■ Task to complete: An exact, picture-free copy of the listing is required.

■ Data provided:
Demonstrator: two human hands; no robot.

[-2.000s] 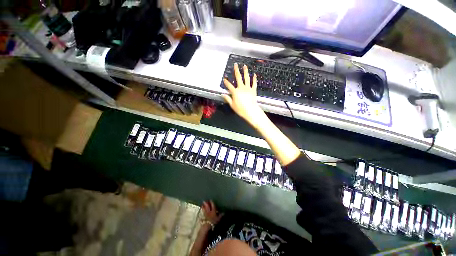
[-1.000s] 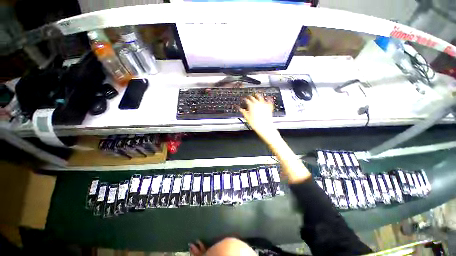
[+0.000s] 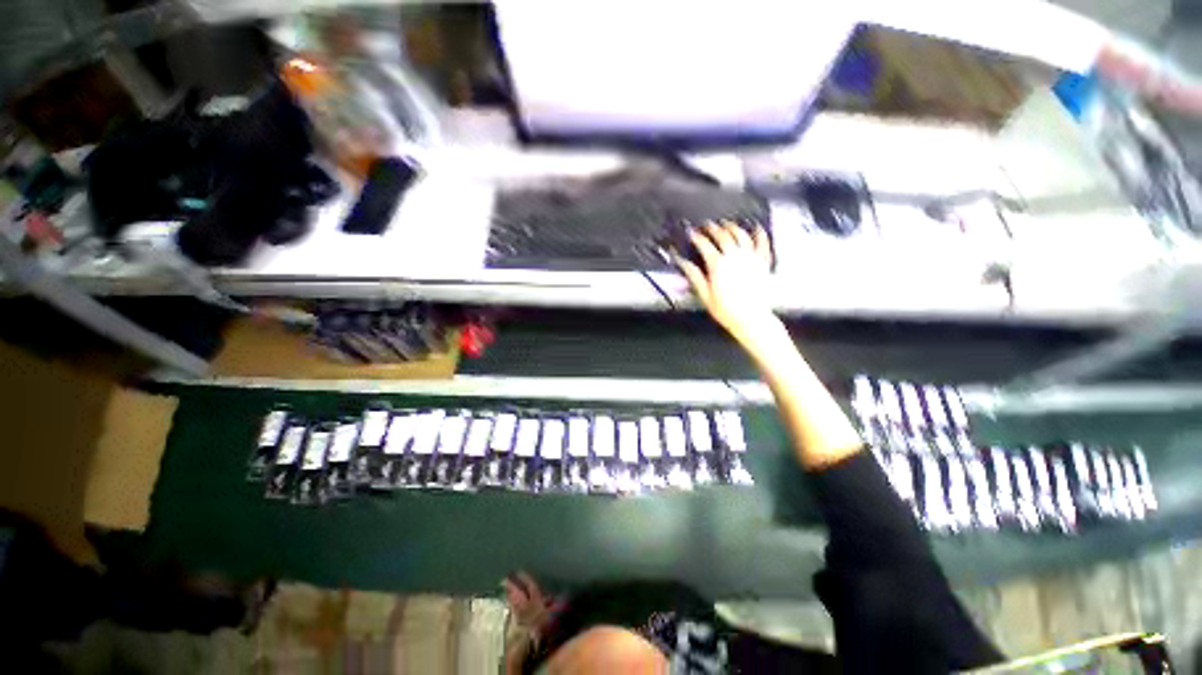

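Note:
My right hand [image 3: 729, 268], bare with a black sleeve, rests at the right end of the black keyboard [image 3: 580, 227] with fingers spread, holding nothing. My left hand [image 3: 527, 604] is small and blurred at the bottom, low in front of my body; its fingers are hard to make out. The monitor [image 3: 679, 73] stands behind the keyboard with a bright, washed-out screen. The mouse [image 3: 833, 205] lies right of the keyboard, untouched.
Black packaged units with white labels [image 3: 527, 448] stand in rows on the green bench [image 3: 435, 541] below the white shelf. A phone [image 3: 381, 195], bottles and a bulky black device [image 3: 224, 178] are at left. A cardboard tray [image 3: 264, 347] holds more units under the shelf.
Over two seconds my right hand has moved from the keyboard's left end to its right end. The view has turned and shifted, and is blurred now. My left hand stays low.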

■ Result for this task:
Demonstrator: two human hands; no robot.

[-2.000s] 
[-1.000s] 
[+0.000s] 

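Note:
My right hand [image 3: 729, 268], bare with a black sleeve, rests at the right end of the black keyboard [image 3: 580, 227] with fingers spread, holding nothing. My left hand [image 3: 527, 604] is small and blurred at the bottom, low in front of my body; its fingers are hard to make out. The monitor [image 3: 679, 73] stands behind the keyboard with a bright, washed-out screen. The mouse [image 3: 833, 205] lies right of the keyboard, untouched.
Black packaged units with white labels [image 3: 527, 448] stand in rows on the green bench [image 3: 435, 541] below the white shelf. A phone [image 3: 381, 195], bottles and a bulky black device [image 3: 224, 178] are at left. A cardboard tray [image 3: 264, 347] holds more units under the shelf.
Over two seconds my right hand has moved from the keyboard's left end to its right end. The view has turned and shifted, and is blurred now. My left hand stays low.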

The answer requires nothing further.